The sodium and chloride stay in the extracellular fluid, potassium sloshes around according to the intracellular concentration, and the bicarbonate and lactate engage in a complex metabolic dance the details of which are outside the scope of this discussion (and they are safely ignored, given that the dose is insignificant).
The water distributes itself according to where the osmotic forces drag it. The extracellular compartment is now slightly richer is solutes, and so some of the intracellular water is dragged out (a miniscule amount).
How long does this distribution take? Not long, according to a study of non-haemorrhaging patients. In fact the majority of the equilibration of water occurs within the first 15 minutes. The hematocrit they measured at 15 minutes was much the same as the hematocrit measured at 24 hours post transfusion.
Because it has received a load of essentially isoosmolar fluid, the plasma and the extracellular fluids both do not experience much of a change in osmolality. (it does rise, but only by about 0.095mOsm/L).
The intravascular compartment volume increases by 176ml – from 5000ml to 5176ml. The increase in intravascular volume is 3.5% - outside the volume receptor sensitivity threshold.
The initial conditions in this thought experiment give us a hematocrit of 0.30 (1500ml divided by 5000ml).
This is somewhat lower than the normal hematocrit of an adult, but hey- we are working with a system of imaginary cylinders. But this sort of an admission hematocrit is not completely out of the question for an ICU patient who has already had some sort of fluids on the way to their crisis.
The 1500mls of intravascular cell volume gets an extra 150mls of cells.
The 3500mls of intravascular water expands by only 26ml.
Thus: the new hematocrit should be 1650ml divided by 5176ml, or 0.318
The hematocrit should increase by 6%.
Does experimental evidence confirm this calculation?
In fact, it does not.
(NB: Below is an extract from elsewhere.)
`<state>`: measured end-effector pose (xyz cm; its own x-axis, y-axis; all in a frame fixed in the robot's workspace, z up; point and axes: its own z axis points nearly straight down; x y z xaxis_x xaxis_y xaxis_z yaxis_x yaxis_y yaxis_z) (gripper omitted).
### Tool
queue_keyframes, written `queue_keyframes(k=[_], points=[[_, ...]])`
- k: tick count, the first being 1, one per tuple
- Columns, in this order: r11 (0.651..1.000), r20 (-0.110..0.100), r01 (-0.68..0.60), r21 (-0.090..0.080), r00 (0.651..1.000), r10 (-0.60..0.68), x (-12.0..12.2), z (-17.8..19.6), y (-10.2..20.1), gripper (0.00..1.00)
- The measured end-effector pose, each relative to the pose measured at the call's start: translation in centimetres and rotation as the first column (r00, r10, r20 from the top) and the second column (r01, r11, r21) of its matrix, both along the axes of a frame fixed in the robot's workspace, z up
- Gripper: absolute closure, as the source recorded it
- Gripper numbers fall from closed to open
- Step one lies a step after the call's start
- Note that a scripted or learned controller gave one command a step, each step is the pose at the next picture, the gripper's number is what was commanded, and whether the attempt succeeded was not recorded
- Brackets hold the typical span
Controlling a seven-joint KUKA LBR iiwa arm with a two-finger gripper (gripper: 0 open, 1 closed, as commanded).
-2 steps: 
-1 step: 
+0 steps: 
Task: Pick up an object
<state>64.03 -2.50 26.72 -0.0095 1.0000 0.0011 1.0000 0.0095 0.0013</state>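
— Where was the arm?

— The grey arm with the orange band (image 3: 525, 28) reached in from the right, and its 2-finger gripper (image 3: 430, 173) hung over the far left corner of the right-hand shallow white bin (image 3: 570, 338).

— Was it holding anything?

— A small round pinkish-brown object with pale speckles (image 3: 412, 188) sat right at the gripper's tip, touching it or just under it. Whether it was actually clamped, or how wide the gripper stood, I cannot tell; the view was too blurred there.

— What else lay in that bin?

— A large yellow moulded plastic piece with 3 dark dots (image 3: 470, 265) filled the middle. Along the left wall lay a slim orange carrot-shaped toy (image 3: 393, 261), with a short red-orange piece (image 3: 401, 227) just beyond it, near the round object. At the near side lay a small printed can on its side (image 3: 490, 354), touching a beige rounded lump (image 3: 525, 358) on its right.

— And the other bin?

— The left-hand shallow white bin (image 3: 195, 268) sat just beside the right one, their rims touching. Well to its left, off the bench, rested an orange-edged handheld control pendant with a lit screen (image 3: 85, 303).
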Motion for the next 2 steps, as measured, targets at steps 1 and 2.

Only about one half to one third of this predicted increase is observed in trauma patients receiving blood transfusion. A study of patients recovering from pelvic fractures suggests that the real change in hematocrit from a single unit of packed red cells is more like 1.9% (varying from 0.4% to 3.1%).
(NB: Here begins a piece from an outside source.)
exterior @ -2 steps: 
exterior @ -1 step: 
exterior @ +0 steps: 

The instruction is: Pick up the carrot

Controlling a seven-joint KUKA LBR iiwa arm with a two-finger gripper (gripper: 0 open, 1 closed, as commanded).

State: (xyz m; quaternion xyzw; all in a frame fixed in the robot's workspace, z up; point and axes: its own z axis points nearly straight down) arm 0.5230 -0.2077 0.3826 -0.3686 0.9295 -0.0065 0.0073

As The ICU book by Merino advises us, hematocrit is a lousy transfusion trigger. Hemoglobin concentration increase in patients receiving transfusion has been studied, and the findings suggests that for every unit of packed red cells transfused, the Hb rises by 10g/L.
The fluid balance of the body and the electrolyte concentration is not significantly affected.
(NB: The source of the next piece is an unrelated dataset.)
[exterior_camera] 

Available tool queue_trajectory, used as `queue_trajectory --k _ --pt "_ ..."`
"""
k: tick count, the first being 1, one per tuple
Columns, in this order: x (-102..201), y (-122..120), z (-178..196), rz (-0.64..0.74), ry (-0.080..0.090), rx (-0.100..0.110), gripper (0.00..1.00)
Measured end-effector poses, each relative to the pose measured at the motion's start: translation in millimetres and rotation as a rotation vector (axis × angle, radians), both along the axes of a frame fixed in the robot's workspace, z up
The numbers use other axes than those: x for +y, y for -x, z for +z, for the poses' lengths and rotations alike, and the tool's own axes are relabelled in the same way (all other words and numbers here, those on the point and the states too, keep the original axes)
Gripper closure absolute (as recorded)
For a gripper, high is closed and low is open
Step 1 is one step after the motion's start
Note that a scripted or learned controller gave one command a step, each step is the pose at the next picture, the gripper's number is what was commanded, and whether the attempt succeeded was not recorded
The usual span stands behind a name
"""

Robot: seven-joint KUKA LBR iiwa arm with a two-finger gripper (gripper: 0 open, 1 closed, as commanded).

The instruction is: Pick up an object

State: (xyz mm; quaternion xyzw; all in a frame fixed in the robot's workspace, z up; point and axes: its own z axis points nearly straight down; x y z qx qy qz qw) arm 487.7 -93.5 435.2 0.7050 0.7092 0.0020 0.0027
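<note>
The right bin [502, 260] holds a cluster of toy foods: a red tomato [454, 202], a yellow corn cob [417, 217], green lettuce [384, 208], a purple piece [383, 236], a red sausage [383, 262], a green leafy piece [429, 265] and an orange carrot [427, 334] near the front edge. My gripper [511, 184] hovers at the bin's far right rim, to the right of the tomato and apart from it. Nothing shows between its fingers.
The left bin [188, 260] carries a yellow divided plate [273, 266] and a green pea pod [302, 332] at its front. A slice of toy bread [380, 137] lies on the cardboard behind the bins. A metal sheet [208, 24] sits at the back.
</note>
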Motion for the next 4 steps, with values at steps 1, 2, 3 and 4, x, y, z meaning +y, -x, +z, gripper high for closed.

The hematocrit rises by somewhere around 2% to 3%
The Hb concentration increases by 10g/L per unit.
Why indeed. The citrate used to prevent clotting in packed cells is present in a tiny concentration, about 1800mg per bag ( which is about 1 mmol, given that citrate has a molar mass of 189g/mol). At maximum activity, this will only chelate 1 mmol of calcium. Given that the extracellular fluid has about 30.8 mmol of calcium in it, one can expect the calcium to drop from 2.2mmol/L to 2.12 mmol/L, which is not a lot.
Let us consider what the capacitance vessels do in response to the loss of blood.
They constrict, of course. If they didnt, the loss of a large blood volume would result in a proportional loss of preload. The decrease in cardiac output would be catastrophic. So, the venous capacitance vessels constrict to maintain sufficient right ventricular filling pressure to produce an adequate cardiac output.
If you then go and dump a massive amount of blood products into this constricted venous network, you will cause a dramatic and sudden increase in central venous pressure. The increase in preload will be out of proportion to the increase in volume. The result is pulmonary oedema.